§ Exercise requirements
Could you print all of the data below again, exactly?

§ Dataset section
++++++

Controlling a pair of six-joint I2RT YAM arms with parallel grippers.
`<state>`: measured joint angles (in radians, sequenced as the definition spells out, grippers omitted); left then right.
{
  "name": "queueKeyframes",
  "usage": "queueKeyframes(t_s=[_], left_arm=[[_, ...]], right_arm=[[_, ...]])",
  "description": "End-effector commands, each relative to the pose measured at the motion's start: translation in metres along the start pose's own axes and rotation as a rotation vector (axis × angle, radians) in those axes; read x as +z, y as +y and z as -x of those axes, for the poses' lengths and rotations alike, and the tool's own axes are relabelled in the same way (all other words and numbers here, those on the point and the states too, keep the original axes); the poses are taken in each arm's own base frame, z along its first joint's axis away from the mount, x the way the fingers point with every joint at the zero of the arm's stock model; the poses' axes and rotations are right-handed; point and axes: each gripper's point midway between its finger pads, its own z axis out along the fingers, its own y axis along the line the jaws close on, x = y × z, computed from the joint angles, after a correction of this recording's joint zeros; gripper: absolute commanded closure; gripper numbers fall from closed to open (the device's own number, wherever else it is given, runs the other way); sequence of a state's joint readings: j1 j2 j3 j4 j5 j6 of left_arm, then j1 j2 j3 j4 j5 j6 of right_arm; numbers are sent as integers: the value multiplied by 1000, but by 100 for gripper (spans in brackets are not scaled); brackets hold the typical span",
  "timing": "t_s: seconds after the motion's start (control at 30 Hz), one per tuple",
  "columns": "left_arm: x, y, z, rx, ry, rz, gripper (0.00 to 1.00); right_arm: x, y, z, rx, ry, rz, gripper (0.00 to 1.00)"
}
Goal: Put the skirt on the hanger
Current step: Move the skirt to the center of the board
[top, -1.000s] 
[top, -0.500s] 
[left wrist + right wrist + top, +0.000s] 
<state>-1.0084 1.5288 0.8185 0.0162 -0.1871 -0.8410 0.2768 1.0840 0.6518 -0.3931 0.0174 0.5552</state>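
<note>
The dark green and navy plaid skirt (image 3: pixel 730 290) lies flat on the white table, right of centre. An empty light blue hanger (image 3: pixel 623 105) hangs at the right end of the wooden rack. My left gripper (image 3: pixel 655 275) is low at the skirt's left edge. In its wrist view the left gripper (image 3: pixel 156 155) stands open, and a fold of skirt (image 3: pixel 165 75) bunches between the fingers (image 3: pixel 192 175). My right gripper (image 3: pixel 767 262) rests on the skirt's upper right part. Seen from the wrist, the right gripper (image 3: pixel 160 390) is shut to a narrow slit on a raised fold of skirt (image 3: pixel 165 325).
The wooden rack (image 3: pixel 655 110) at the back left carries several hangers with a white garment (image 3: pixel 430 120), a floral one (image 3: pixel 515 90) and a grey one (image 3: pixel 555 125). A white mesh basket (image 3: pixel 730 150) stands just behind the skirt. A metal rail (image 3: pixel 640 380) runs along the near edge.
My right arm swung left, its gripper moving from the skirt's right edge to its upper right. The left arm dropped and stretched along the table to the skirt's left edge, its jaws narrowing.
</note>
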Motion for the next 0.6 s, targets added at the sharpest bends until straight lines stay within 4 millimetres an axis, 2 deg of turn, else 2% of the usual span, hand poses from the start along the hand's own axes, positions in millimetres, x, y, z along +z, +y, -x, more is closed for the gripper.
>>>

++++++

§ Problem solution
Controlling a pair of six-joint I2RT YAM arms with parallel grippers.
`<state>`: measured joint angles (in radians, sequenced as the definition spells out, grippers omitted); left then right.
{
  "name": "queueKeyframes",
  "usage": "queueKeyframes(t_s=[_], left_arm=[[_, ...]], right_arm=[[_, ...]])",
  "description": "End-effector commands, each relative to the pose measured at the motion's start: translation in metres along the start pose's own axes and rotation as a rotation vector (axis × angle, radians) in those axes; read x as +z, y as +y and z as -x of those axes, for the poses' lengths and rotations alike, and the tool's own axes are relabelled in the same way (all other words and numbers here, those on the point and the states too, keep the original axes); the poses are taken in each arm's own base frame, z along its first joint's axis away from the mount, x the way the fingers point with every joint at the zero of the arm's stock model; the poses' axes and rotations are right-handed; point and axes: each gripper's point midway between its finger pads, its own z axis out along the fingers, its own y axis along the line the jaws close on, x = y × z, computed from the joint angles, after a correction of this recording's joint zeros; gripper: absolute commanded closure; gripper numbers fall from closed to open (the device's own number, wherever else it is given, runs the other way); sequence of a state's joint readings: j1 j2 j3 j4 j5 j6 of left_arm, then j1 j2 j3 j4 j5 j6 of right_arm; numbers are sent as integers: the value multiplied by 1000, but by 100 for gripper (spans in brackets are not scaled); brackets hold the typical span",
  "timing": "t_s: seconds after the motion's start (control at 30 Hz), one per tuple",
  "columns": "left_arm: x, y, z, rx, ry, rz, gripper (0.00 to 1.00); right_arm: x, y, z, rx, ry, rz, gripper (0.00 to 1.00)"
}
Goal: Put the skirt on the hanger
Current step: Move the skirt to the center of the board
[top, -1.000s] 
[top, -0.500s] 
[left wrist + right wrist + top, +0.000s] 
<state>-1.0084 1.5288 0.8185 0.0162 -0.1871 -0.8410 0.2768 1.0840 0.6518 -0.3931 0.0174 0.5552</state>
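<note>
The dark green and navy plaid skirt (image 3: pixel 730 290) lies flat on the white table, right of centre. An empty light blue hanger (image 3: pixel 623 105) hangs at the right end of the wooden rack. My left gripper (image 3: pixel 655 275) is low at the skirt's left edge. In its wrist view the left gripper (image 3: pixel 156 155) stands open, and a fold of skirt (image 3: pixel 165 75) bunches between the fingers (image 3: pixel 192 175). My right gripper (image 3: pixel 767 262) rests on the skirt's upper right part. Seen from the wrist, the right gripper (image 3: pixel 160 390) is shut to a narrow slit on a raised fold of skirt (image 3: pixel 165 325).
The wooden rack (image 3: pixel 655 110) at the back left carries several hangers with a white garment (image 3: pixel 430 120), a floral one (image 3: pixel 515 90) and a grey one (image 3: pixel 555 125). A white mesh basket (image 3: pixel 730 150) stands just behind the skirt. A metal rail (image 3: pixel 640 380) runs along the near edge.
My right arm swung left, its gripper moving from the skirt's right edge to its upper right. The left arm dropped and stretched along the table to the skirt's left edge, its jaws narrowing.
</note>
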Motion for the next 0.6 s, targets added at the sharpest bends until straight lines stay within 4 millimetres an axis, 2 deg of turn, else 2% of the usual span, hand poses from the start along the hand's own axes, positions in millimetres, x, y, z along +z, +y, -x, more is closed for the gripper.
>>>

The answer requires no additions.